%%

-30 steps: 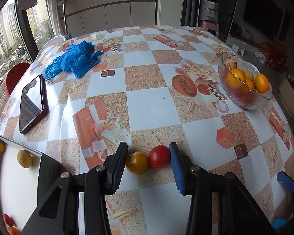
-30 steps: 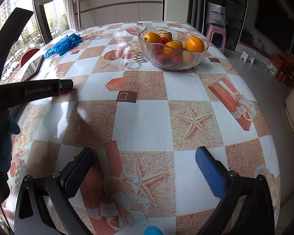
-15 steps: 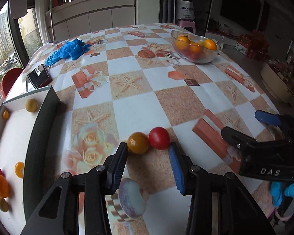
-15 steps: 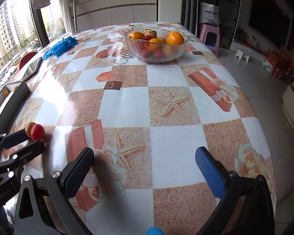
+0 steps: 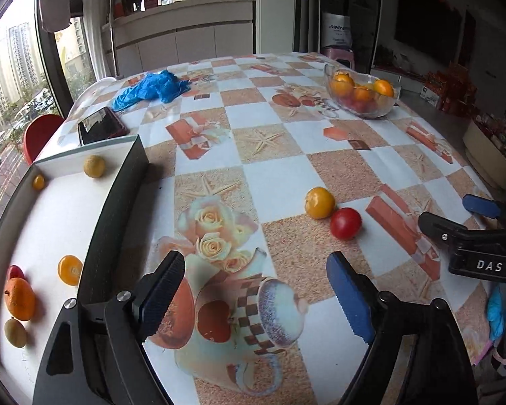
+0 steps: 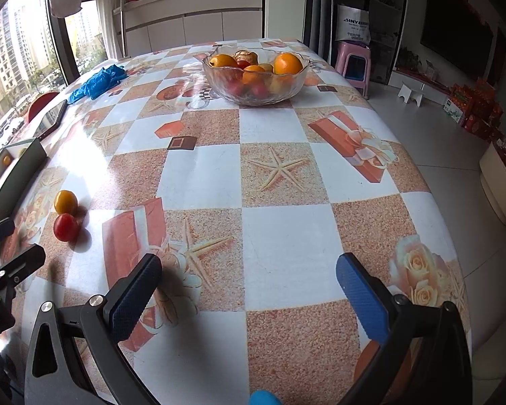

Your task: Organize fruits

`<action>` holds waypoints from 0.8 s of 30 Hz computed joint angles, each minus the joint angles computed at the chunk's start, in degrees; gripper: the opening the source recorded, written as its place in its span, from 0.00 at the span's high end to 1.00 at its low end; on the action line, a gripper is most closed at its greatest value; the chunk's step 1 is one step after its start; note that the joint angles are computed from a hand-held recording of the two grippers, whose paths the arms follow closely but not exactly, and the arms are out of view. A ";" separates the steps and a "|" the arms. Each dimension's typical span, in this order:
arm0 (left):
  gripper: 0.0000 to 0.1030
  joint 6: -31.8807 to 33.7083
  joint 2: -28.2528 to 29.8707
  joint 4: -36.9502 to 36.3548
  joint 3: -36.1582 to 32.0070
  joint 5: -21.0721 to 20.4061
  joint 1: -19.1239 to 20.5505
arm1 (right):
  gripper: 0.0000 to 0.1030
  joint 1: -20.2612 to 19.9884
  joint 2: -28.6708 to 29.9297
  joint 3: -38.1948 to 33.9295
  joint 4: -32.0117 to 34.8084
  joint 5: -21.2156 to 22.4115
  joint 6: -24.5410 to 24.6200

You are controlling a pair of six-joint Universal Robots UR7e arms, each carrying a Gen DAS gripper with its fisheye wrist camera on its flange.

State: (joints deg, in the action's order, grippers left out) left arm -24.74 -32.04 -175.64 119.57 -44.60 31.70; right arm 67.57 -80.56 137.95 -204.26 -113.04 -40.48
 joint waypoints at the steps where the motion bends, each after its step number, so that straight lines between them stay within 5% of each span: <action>1: 0.16 -0.44 0.13 0.23 -0.11 -0.33 0.42 | 0.00 0.00 0.03 -0.04 -0.01 0.04 0.02; 4: 0.15 -0.58 0.70 -0.09 -0.12 -0.11 0.30 | 0.00 0.05 0.09 -0.01 -0.13 -0.10 0.03; 7: 0.01 -1.44 0.60 1.66 -0.84 -0.98 0.97 | 0.00 0.04 0.11 -0.04 -0.16 -0.11 0.01; 24: 0.01 -1.69 0.69 1.36 -0.44 -0.78 0.55 | 0.00 0.03 0.14 0.02 -0.23 -0.06 0.00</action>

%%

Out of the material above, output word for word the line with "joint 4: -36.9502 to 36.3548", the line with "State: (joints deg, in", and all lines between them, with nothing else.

▶ _Completed task_
  joint 4: -36.9502 to 36.3548
  joint 3: -36.1582 to 32.0070
  joint 5: -21.0721 to 20.4061
  joint 1: -19.1239 to 20.5505
arm1 (right):
  gripper: 0.0000 to 0.1030
  joint 1: -20.2612 to 19.9884
  joint 2: -28.6708 to 29.9297
  joint 3: -38.1948 to 33.9295
  joint 4: -32.0117 to 34.8084
  joint 5: -21.2156 to 22.4115
  joint 6: -24.5410 to 24.6200

You are controlling a pair of six-joint Universal Robots UR7e arms, each carrying a Gen DAS gripper with its fisheye wrist camera on its flange.

State: (joints deg, in the action's order, grippers left out) left arm -24.74 -32.04 -175.64 119.57 -44.60 31.70; right arm 67.57 -80.56 137.95 -204.26 -113.04 -40.48

The exercise concludes with that.